* _WORK ITEM_
Filter these entries so that only lines with the word "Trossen" remain.

* _DATASET RECORDS_

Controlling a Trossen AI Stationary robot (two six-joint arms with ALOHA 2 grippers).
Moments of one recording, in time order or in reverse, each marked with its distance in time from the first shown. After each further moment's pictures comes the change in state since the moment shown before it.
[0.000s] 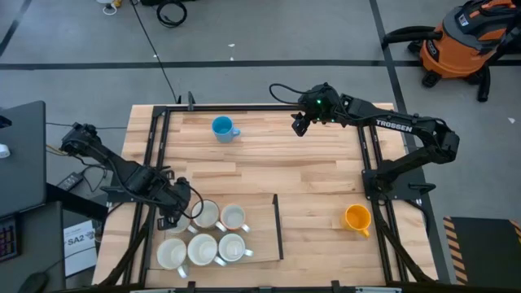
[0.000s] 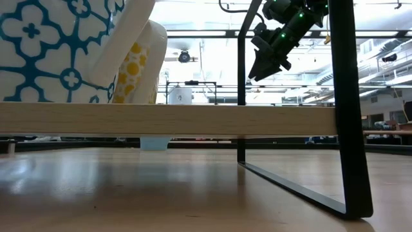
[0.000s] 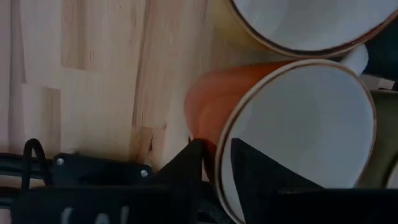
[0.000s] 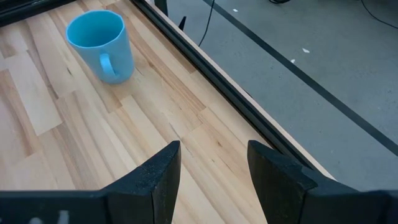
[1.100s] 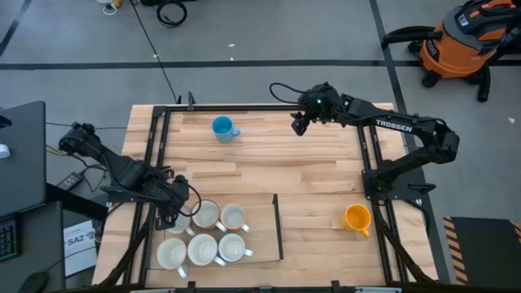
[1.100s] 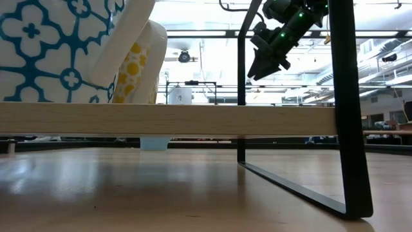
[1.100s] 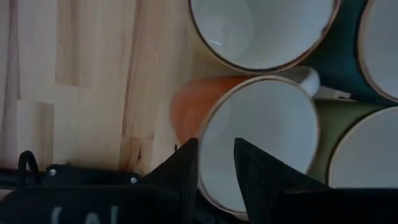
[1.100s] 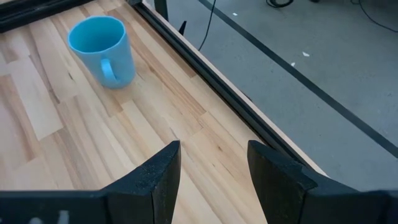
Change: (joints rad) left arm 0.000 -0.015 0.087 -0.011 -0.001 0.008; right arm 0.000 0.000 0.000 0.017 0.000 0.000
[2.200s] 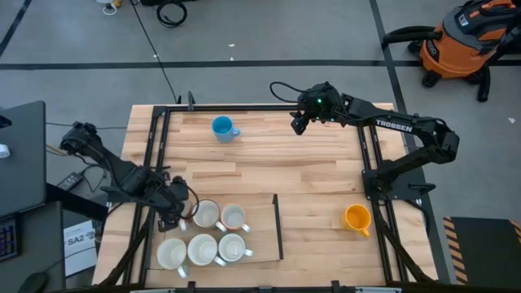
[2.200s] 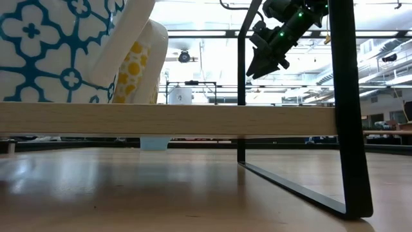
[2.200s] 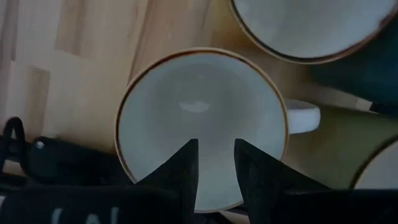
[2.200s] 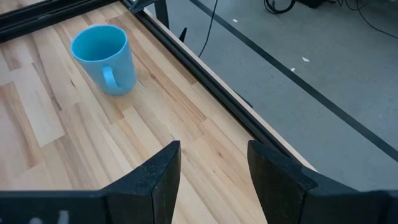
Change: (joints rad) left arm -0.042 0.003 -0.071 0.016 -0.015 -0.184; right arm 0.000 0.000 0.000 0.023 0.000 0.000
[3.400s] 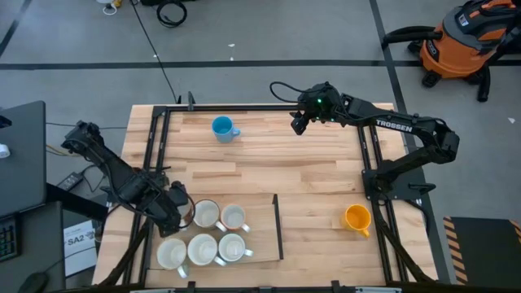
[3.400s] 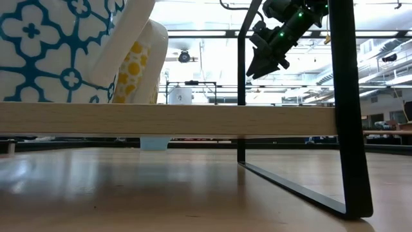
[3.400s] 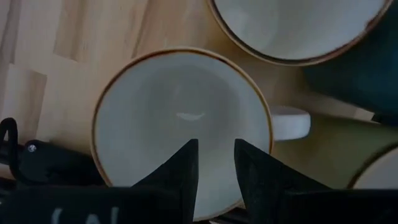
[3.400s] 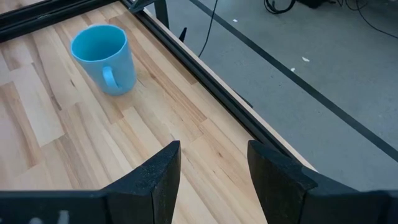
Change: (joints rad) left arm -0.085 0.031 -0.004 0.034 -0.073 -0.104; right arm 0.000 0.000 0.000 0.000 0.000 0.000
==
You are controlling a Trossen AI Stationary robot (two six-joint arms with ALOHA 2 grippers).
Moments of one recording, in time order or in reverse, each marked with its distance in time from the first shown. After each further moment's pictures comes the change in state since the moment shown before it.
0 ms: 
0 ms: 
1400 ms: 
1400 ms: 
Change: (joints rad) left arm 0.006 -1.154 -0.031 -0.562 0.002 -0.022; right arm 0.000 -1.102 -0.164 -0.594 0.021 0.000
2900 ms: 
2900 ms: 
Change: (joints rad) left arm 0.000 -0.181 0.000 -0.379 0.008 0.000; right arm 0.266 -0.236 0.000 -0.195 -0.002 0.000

* _OUTPUT OF THE TASK_
Controlling a Trossen AI Stationary robot (two six-joint arms with ALOHA 2 grippers).
You are controlling a Trossen AI Stationary robot (two six-joint arms with ALOHA 2 grippers).

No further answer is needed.